Raghuram Rajan


Raghuram Rajan has been the Economic Counselor and Director of Research at the International Monetary Fund since 2003. He graduated from IIT Delhi in 1985 with a B.Tech in Electrical Engineering and I.I.M. Ahmedabad in 1987. He joined the Graduate School of Business (GSB), University of Chicago in 1991 after obtaining a Ph.D. from MIT. In 1994, he was voted tenure and appointment as Professor of Finance and is now the Joseph L. Gidwitz Distinguished Service Professor of Finance at the GSB. Dr. Rajan’s research interests focus primarily on economic institutions ranging from banks to property rights. His papers have been published in all the top economics and finance journals, and he has served on the editorial board of the American Economic Review and the Journal of Finance. He has also written a book with Luigi Zingales entitled Saving Capitalism from the Capitalists, which was published by Random House in February 2003. In January 2003, the American Finance Association awarded Dr. Rajan the inaugural Fischer Black Prize, given every two years to the financial economist under age 40 who has made the most significant contribution to the theory and practice of finance.
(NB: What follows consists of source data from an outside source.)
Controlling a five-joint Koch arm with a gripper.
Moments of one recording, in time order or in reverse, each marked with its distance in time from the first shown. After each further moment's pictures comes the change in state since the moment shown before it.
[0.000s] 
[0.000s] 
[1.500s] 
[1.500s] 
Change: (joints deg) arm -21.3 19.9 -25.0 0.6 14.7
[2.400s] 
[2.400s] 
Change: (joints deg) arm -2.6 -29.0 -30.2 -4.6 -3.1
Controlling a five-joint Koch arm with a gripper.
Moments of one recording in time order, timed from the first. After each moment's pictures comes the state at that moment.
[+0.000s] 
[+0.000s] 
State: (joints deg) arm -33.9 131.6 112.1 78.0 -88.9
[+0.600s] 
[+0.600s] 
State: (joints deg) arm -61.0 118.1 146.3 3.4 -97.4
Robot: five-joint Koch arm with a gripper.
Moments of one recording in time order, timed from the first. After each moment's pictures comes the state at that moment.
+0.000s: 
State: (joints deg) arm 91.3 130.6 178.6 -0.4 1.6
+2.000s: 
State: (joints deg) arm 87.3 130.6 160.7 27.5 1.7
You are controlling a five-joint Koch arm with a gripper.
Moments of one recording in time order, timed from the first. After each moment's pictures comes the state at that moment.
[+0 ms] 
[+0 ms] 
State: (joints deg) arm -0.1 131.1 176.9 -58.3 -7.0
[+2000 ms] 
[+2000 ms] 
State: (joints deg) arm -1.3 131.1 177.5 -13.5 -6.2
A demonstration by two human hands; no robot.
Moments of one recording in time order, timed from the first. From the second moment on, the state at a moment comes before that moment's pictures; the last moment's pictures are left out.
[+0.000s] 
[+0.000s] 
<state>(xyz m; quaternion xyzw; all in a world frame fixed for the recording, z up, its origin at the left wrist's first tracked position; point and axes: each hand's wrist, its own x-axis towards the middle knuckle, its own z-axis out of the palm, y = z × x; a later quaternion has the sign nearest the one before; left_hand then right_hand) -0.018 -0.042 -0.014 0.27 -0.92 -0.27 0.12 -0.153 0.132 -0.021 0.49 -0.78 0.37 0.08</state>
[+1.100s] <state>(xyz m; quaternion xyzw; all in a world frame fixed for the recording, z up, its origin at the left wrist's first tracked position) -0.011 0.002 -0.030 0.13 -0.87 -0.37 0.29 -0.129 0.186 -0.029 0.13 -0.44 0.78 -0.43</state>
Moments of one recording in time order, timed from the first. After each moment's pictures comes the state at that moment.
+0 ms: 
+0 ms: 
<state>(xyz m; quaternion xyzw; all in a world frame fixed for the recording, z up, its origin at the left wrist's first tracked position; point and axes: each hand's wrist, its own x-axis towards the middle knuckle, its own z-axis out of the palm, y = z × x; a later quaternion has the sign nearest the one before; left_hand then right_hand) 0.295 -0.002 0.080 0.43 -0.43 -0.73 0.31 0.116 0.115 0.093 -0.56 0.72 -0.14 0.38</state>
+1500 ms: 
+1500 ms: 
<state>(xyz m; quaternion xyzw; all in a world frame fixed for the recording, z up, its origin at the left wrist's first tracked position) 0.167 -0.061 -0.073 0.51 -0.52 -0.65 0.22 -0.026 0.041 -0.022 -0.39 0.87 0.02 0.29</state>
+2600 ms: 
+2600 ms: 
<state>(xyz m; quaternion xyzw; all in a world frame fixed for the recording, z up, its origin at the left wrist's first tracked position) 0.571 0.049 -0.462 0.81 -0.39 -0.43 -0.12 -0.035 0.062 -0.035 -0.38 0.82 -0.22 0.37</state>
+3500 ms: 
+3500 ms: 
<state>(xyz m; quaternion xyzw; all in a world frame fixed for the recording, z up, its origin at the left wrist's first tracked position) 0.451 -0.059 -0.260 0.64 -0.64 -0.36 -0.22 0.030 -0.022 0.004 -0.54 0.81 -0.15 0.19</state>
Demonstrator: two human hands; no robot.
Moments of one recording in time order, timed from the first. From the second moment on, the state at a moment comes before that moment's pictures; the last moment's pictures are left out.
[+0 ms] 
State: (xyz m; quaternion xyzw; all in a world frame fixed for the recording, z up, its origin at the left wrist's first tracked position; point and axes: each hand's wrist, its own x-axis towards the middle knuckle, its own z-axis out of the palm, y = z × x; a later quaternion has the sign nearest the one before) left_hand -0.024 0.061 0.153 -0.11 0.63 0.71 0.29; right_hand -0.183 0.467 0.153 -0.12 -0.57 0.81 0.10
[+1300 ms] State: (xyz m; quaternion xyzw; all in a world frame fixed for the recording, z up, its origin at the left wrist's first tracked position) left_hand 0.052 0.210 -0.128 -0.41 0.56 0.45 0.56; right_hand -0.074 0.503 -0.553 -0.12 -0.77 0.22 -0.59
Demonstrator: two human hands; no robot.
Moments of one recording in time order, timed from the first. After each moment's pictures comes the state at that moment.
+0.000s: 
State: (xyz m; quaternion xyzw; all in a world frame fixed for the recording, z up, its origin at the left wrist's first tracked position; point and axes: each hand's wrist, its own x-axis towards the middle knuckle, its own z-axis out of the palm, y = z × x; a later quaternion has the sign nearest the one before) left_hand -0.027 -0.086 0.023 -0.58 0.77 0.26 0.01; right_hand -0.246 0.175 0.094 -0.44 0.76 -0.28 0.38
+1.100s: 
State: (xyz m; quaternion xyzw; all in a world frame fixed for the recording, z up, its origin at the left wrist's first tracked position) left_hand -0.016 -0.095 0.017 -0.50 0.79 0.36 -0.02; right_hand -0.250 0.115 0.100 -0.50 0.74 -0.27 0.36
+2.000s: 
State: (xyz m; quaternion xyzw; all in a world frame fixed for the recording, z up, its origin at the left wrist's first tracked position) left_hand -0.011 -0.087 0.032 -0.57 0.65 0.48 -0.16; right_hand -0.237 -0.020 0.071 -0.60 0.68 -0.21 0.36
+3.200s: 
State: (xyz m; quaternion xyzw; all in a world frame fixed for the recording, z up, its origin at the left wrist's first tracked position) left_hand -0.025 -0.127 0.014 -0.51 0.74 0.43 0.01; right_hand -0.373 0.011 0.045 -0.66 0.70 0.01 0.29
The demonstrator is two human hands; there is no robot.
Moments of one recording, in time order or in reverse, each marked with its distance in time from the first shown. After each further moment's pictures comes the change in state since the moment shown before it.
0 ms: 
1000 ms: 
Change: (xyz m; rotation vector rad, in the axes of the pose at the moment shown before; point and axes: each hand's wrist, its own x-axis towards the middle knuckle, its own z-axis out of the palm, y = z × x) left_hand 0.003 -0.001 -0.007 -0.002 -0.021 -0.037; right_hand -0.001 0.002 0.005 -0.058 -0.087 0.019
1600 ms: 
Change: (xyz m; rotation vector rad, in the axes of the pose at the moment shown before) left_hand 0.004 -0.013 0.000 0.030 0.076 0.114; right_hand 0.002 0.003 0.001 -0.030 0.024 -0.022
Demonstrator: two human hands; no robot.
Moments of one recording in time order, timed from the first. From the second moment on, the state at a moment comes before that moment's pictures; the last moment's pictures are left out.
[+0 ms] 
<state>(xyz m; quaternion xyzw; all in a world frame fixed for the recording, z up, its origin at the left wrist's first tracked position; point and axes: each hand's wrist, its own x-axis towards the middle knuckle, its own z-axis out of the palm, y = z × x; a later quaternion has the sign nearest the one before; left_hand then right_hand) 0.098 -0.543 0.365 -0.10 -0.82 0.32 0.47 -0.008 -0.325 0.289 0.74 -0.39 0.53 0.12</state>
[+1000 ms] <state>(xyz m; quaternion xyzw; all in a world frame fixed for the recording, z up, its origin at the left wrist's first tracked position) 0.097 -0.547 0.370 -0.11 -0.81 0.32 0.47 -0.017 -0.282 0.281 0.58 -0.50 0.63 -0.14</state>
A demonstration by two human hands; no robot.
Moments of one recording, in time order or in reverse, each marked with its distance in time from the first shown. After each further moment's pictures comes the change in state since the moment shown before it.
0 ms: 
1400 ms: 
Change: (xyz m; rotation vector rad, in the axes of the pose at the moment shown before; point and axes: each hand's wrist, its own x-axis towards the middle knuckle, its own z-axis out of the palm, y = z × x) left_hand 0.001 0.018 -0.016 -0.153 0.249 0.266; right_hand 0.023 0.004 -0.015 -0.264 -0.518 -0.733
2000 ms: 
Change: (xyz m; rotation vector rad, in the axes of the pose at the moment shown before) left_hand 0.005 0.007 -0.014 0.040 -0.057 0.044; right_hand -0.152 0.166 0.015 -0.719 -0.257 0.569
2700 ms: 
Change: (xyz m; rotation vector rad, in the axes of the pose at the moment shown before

Papers Published in World Economics:


Making Capitalism Work for Everyone

There is a widespread belief that free markets do not benefit the common person, let alone the poor: they are only an instrument for the rich to get richer. Not only is this belief false, but in fact the opposite is true. Free markets are the single most important tools to eliminate poverty and spread opportunity. The problem is that people do not distinguish enough between true free market capitalism, which implies competition and equal access, and the failed version experienced in many countries where powerful elites protect their position by denying fair access to markets. Particularly in developing countries, ordinary people never see the benefits of properly working capitalism. To make them work for all, markets need political support to provide the right amount of rules and regulations that will allow them to flourish; a government that is not too interventionist and not too laissez-faire. While there is no single proposal that will preserve the system of free enterprise from its enemies, the authors suggest three mutually reinforcing broad policy objectives: keep borders open to the flow of goods and capital; encourage the transfer of productive assets into efficient hands; and maintain safety nets focused on individuals.